Augusto remained in Italy. He kept out of politics and maintained his position within the family firm while acquiring a reputation as a classical historian. He was appointed honorary director of the Museo Capitolino in Rome and wrote extensively, promoting antiquity as an inspiration for jewelry design. He also spent time grooming his son, Alfredo (1853-1930), to succeed him as director of the firm.

Alessandro also was known for his scholarly knowledge of antiquity. While in France he oversaw the sale of an important Italian collection of ancient jewels—including, among other items, an ornate Etruscan gold diadem dating to the third century B.C.—to the French government. Before the items were sold, however, the Castellani firm made reproductions of all the pieces in order to draw on them for future designs, as well as to further their own knowledge of ancient techniques.

Learning from the past. “It appears that the ancient goldsmiths were acquainted with and made use of chemical and mechanical agents which are unknown to us; they could separate and join particles of gold of such extreme minuteness as to be scarcely visible to the naked eye,” said Alessandro in his famous 1861 lecture “Antique Jewelry and its Revival.” The speech, originally given to the Archaeological Society in London in 1861, was privately printed in brochure form in both London and later in Philadelphia. JCK magazine—then The Jewelers’ Circular and Horological Review—also printed a version of it (from which these quotes were drawn) in 1878, two years after the Castellani firm’s American debut at the Centennial Exposition in Philadelphia.

In his lecture, Alessandro’s disdain for contemporary Italian craftsmanship comes through loud and clear: “Our labors ended with [the study of] the Italian Renaissance, as the goldsmith’s art has not since produced anything new deserving special attention,” he said. He tells of his family’s experiments in mimicking classical enamel and micromosaic pieces and focuses on their quest to determine the granulation technique of the Etruscans—how they studied, experimented, and consulted the writings of earlier masters such as Pliny and Benvenuto Cellini. He also notes their discovery of a small town in the Apennines, “far from every center of civilization,” where craftsman were still creating jewelry in the ancient Etruscan style.

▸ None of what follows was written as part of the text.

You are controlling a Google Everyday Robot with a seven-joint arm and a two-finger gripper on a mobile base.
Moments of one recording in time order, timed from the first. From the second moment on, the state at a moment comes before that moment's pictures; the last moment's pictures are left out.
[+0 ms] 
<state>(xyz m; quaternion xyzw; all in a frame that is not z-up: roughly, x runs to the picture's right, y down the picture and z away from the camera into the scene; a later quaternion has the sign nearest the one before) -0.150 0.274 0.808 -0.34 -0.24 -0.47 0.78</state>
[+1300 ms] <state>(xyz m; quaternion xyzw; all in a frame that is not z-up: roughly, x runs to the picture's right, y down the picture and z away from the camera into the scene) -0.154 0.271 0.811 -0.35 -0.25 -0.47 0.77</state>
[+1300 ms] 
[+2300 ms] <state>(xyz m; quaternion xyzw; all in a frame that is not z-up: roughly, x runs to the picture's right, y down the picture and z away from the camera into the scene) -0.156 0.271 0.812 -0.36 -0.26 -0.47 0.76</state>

His family promptly hired some of those artisans and brought them to Rome.

Through a process of trial and error, the Castellani maintained a constant quest to regain the craftsmanship apparent in classical jewelry. “In imitating old Roman jewelry we found no difficulties, but that of the Etruscans and Greeks required much patient labor,” said Alessandro. “It is not long since we discovered (while examining an Etruscan ornament in our own collection through a magnifying glass) that the spots from which the granulated work had been broken off presented the same appearance as the gold surface previously covered by enamel. This discovery taught us a method of “granulating,” which modern goldsmiths had ’til then declared inimitable …”

Despite all their study and experimentation, the family never did discover how to achieve fusion-welding granulation without the use of solder. They did, however, create pieces of such exquisite workmanship that their work stood out from all other jewelers of the time—with the possible exception of fellow Revivalist jewelers Carlo Giuliano and his sons, Carlo and Arthur (see “Victorian Virtuosity,” JCK, August 2002, p. 84).

The exhibit at the Bard Graduate Center provides insight into the Castellani workshops, including tools, drawings, and period photographs as well as jewelry. Some ancient pieces are displayed alongside their Castellani counterparts, providing an opportunity to observe the results of the family’s technical experimentations in granulation and micromosaics.

The show will run in New York until Feb. 6, 2005. It then will move on to Rome’s National Etruscan Museum at Villa Giulia and will finish its tour at London’s Somerset House. A catalog will be available featuring extensive illustrations and essays by exhibit co-curators Susan Weber Soros and Stefanie Walker as well as international experts in the fields of Italian jewelry, archaeology, and the 19th century.